Email is on our minds and commands our attention because — like the telephone – it is both ubiquitous and trusted, from the mailroom clerk all the way up to the C-suite. CEOs and other decision makers struggle with email as much as the average employee that reports to them. Email is woven into the fabric of our daily work. In the insurance industry, for example, email is still a dominant tool that is favored for marketing, with 77% of consumers preferring to receive email rather than communications by any other channel.
The next week, as I was still mulling that dinner conversation, I was watching the “How we got to Now” series on PBS and was struck by the long expanse of time needed for most innovations to take hold. This reminded me that communication is still evolving to improve productivity and humanity is still evolving with these communications. When a communication technology is particularly effective and solves our problem well, the tendency is that innovation around the technology seems to shift into an incremental state. It’s almost as if we put the innovation on slow-mo or pause, because we have the critical capability we needed in the first place, and can only digest so much change at once.

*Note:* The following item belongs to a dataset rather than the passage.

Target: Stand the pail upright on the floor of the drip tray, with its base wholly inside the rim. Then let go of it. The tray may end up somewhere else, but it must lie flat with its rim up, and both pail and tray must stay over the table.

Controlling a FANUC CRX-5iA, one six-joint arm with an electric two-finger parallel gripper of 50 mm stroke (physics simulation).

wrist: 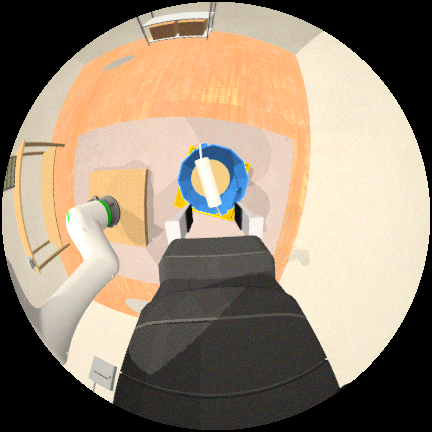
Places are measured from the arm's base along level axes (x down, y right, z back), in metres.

Here’s an example…Perhaps I confess too much when I say that I can remember when email was introduced for the first time into an office in which I worked. I was in sales at the time and it was very close to the same time that I was handed something called a “Bag phone” for the same job. (Two different technologies that soon would marry in future instantiations.)
When the office finally turned on email — sure, in this case it was on a ‘green screen’ and the monitor was part of the keyboard, as the computers themselves were 10 years older than the email just installed on them – we instantly all saw the value. Email offered the promise to immediately shift a concern or work impasse from our desk, to the desk of someone that could better and more quickly provide the appropriate answer to the client concern. The first thing the office noticed is that it allowed us all to save a lot of trips up the stairs to other offices – which was welcomed time savings. But we soon also realized the ancillary benefit that email helped maintain proof of product changes in a history of sent emails, as papers could, and did, get lost. My point is that this innovation quickly showed its merit – even in its lowest tech and earliest instance, at an office that was still on the cusp of primitive. That same system remained in place for an extraordinary time in the office even on those relic computers because it solved the immediate problem. Lots of little incremental improvements, of course, but essentially that email experience is probably 2/3 to ¾ the same today as it was back then.
On the other hand, anyone who has a Smart Phone would say it’s not just an evolution of the Bag Phone, but a new species. (What I find funny is that smart phones basically started to be called ‘smart’ around the moment they could do email.)
Until a few weeks ago, we thought we had what we needed. That is the nature of innovation. We thought, ‘Its just email, right? Email is soooooo 1990s.’ Except that professionals spend over 25% of their week on it. Except that 94% of knowledge workers felt they were overwhelmed by information to the point of incapacity. And, except that researchers say it has such an impact on us that it may change our breathing habits when we are using it. For something that was passé, it remains an ever present force upon us. That is why the dinner conversation on email remained with me so long afterword – email matters every day.
So something had to change. And it has. We’ve reached the point of diminishing returns, where yet another incremental improvement to the current state of email doesn’t really help matters at all. While with the introduction of IBM Verse we see an effort to rethink email into a personal productivity assistant – a knowledge client if you will — to simplify and mine the value out of the constant flow of messages we receive, using automation and analytics. As we need to squeeze the most productivity out of each day, and each worker, to drive value in a competitive environment, I’d think global business would be thirsty for this change.
Moreover, insurance particularly is a very process driven business. Email has been critical to productivity improvements, but here too, working on email clients developed more than 10 years ago, even if incrementally improved, has reached a point of diminishing returns. Insurance is already bought-in on the investment in social and analytics as well as pilots in Mobile. Perhaps harnessing the power of social, mobile, cloud and analytics on our desktops through upgrading an application that soaks up >20% of our week, now makes real sense. Instead of yet another .V+1 email upgrade, the investment to introduce Verse could represent a platform of productivity growth for insurance – particularly for agent / brokers.
Personally, I’m looking forward to when IBM rolls out Verse to its employees. The first thing I’m going to do is use it to ask Watson how to manage my email faster, because there is just too darn much of it.